*** Opening ENTRIES PROVIDED ***
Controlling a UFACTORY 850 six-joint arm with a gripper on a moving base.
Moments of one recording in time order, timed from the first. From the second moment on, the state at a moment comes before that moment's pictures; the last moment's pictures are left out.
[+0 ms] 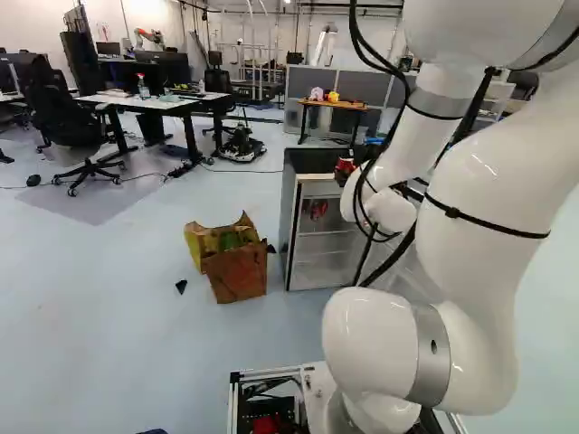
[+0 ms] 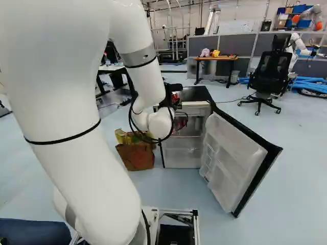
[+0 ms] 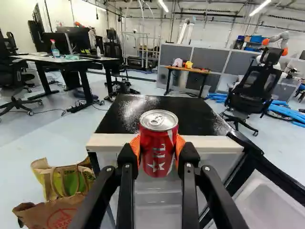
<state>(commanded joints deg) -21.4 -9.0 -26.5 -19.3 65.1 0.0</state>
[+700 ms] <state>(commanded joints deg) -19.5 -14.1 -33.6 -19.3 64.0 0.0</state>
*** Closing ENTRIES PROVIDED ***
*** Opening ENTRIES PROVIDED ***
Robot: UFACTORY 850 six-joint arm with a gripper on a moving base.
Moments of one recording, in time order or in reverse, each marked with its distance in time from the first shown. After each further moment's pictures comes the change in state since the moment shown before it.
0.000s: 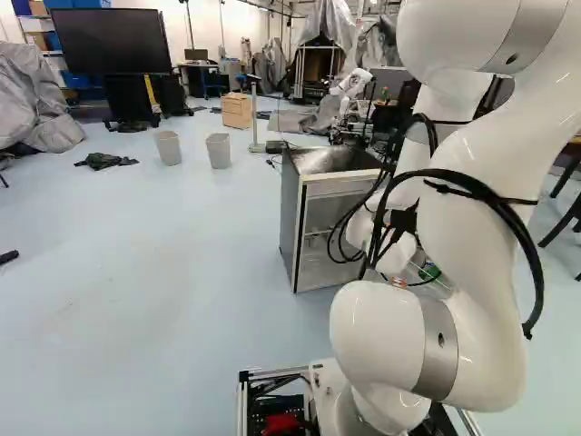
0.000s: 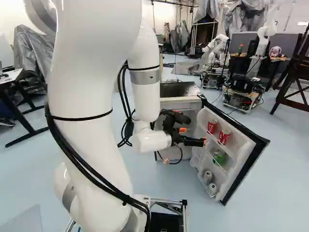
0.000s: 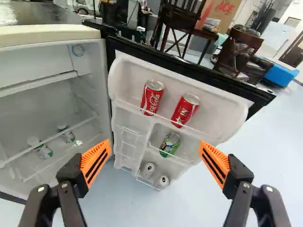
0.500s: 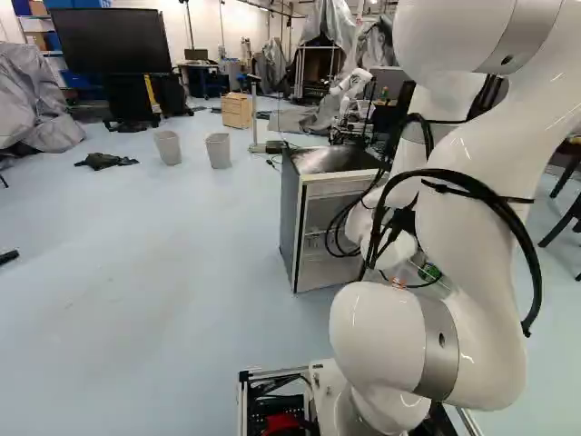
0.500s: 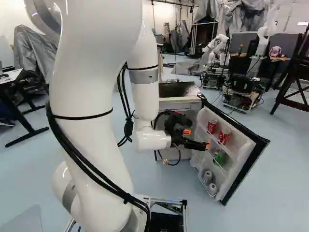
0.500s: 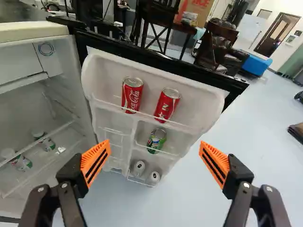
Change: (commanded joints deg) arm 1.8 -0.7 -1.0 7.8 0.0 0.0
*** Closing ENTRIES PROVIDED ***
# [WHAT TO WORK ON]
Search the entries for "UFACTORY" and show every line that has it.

# [ANSWER TO THIS EXERCISE]
Controlling a UFACTORY 850 six-joint arm with a gripper on a moving base.
Robot: UFACTORY 850 six-joint arm with a gripper on a moving base.

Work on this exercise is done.